Parsing nested XML with multiple namespaces

crghilardi · August 8, 2022, 12:30am

I’m looking to parse out a subset of values from a nested XML. I’m hoping to not have to bring in any dependencies and just use the standard library xml package.

The full example is nested and has a few different namespaces at play. I saw there are a number of open issues regarding xml namespaces, so I made a small MWE with what I thought was the minimum level of detail with a namespace and that worked successfully for what I was trying to extract.

small example - Go Playground

...
//abbreviated, see go playground link for full data structure

	reader := strings.NewReader(dat1)
	decoder := xml.NewDecoder(reader)

	//https://stackoverflow.com/questions/59615418/how-to-parse-xml-in-slice-format
	type StuffList struct {
		Stuff []string `xml:"SubLevel1>SubLevel2"`
	}

	var sl StuffList

	err := decoder.Decode(&sl)
	if err != nil {
		log.Fatal(err)
	}
	fmt.Println("rl:", sl.Stuff)

With that in hand, I tried to apply that to the full document which has additional levels of nesting and namespaces and it returns an empty slice.

Full example - Go Playground link

Can I actually read this w/ Decode? Not sure where the line is between Decode or needing an Unmarshall call? Do I need some more levels of detail in the struct tag to be able to “see” the tree correctly? I have tried with adding one or two additional levels with no success.
When is a struct of structs needed vs being able to just read into a slice? I thought specifying the proper tag path in the tag would essentially save me from having to create structs for the full tree?
Is there a way to introspect where the smaller MWE works and where the larger example fails? I don’t quite understand what is going on between the two. I tried the delve package a little bit but did not mange to get anything useful.

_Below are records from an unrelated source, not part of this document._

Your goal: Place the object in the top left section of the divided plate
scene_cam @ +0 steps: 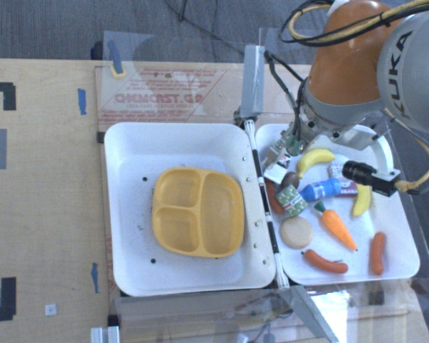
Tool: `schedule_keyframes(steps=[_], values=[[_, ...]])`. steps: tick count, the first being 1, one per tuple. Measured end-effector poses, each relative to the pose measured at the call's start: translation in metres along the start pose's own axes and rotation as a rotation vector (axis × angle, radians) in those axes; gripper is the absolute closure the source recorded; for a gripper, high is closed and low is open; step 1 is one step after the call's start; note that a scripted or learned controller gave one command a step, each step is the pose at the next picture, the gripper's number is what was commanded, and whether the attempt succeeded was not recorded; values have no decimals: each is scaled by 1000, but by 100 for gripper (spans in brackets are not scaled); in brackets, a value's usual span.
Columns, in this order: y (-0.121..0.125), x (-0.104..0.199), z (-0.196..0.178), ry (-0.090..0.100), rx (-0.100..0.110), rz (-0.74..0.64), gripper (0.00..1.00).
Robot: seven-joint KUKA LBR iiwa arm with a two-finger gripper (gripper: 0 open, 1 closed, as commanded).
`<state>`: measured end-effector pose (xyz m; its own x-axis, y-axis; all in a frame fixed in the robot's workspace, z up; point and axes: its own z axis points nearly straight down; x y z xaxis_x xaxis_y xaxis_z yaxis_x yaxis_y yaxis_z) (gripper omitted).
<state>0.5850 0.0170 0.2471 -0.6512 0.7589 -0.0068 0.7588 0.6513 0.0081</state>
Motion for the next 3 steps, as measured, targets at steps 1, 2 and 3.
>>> schedule_keyframes(steps=[1,2,3], values=[[-93,-35,62,5,7,-9,100],[-54,42,23,5,5,-32,100],[-85,10,-1,3,4,-59,100]])
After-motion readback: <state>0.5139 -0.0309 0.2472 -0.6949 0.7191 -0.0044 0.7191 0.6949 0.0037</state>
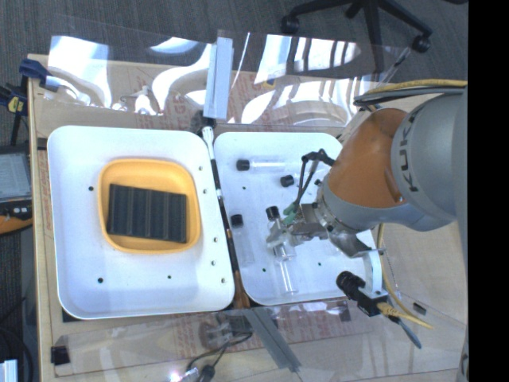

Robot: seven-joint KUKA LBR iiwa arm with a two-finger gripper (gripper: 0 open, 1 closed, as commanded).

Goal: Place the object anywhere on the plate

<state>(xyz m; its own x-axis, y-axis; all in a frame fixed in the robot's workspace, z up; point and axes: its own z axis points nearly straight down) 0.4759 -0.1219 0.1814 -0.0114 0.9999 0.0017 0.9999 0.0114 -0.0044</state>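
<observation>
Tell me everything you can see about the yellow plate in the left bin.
The yellow plate is a rounded square dish, smooth and plastic-looking, with a raised rim. It lies flat near the middle of the left bin, a little toward the far side. A dark ribbed rectangular block rests on it, covering most of its middle. Nothing else touches it; the claw is over the right bin.

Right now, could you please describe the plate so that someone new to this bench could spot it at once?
Start from the two white bins side by side and take the left bin, away from the arm. Near its middle lies the plate, a yellow rounded square with a dark ribbed slab on top. It is the one large coloured thing there; the right bin holds small dark and clear pieces.
</observation>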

skillian · August 8, 2022, 12:07pm

After you embed your SubLevel1 and SubLevel2 into additional layers, the path in your Stuff struct must become longer to “reach” down into that level. I changed:

type StuffList struct {
		Stuff []string `xml:"SubLevel1>SubLevel2"`
	}

to

type StuffList struct {
		Stuff []string `xml:"Response2>TopLevel>SubLevel1>SubLevel2"`
	}

and it worked: Go Playground - The Go Programming Language

So, to answer your questions:

Yes
I would recommend adding layers of structs and/or slices of structs when you need more information from more levels of the XML. If all you’re looking for is information from a specific XPath, then what you have here is fine. If you need not just multiple XPaths, but need to know also which SubLevel2 corresponds to which SubLevel1, then you might need to define a slice of SubLevel1 structs which each contain a slice of strings for the SubLevel2 values.
I’m not sure if there’s a way to do it or not. I just scrolled through and noticed that the layers in your second example are nested deeper, but the paths were the same, so I started adding prefixes, “TopLevel”, and then “Response2” until it returned values. I’m not sure if there’s a way to debug.

system · November 6, 2022, 12:08pm

This topic was automatically closed 90 days after the last reply. New replies are no longer allowed.